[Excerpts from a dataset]
===============
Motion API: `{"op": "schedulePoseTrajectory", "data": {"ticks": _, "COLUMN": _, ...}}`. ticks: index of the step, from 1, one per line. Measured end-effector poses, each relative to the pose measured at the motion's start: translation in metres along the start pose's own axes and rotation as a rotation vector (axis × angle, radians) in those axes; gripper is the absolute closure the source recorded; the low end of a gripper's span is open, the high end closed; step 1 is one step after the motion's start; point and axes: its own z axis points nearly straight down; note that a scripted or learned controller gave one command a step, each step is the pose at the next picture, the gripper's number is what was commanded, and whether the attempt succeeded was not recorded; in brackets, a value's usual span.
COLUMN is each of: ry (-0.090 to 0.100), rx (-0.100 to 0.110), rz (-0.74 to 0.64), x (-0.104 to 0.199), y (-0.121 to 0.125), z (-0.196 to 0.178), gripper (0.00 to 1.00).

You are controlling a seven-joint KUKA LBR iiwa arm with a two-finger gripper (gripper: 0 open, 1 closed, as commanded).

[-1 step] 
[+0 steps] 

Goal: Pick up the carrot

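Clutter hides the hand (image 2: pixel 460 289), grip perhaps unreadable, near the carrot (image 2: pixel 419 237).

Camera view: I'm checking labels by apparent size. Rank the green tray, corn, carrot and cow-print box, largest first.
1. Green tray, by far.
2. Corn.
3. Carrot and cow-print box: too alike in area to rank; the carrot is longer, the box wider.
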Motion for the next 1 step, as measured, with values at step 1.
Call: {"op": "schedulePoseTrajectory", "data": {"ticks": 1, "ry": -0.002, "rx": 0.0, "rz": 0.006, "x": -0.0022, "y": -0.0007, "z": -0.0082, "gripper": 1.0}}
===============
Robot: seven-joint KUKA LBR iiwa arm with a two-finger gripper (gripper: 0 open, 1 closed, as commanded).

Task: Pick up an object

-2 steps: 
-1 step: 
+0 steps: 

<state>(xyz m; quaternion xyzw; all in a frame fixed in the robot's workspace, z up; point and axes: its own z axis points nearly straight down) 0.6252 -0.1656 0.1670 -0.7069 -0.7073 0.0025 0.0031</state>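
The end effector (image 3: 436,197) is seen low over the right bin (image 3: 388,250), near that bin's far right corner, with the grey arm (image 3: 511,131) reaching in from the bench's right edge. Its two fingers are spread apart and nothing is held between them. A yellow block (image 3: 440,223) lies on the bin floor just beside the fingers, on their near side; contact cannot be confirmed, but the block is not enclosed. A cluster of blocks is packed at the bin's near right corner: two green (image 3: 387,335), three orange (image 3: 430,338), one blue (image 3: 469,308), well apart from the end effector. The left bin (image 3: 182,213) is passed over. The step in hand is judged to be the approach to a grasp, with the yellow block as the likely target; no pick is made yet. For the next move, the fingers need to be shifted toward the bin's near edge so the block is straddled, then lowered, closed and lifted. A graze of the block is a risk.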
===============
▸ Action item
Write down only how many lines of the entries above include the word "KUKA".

▸ Answer box
2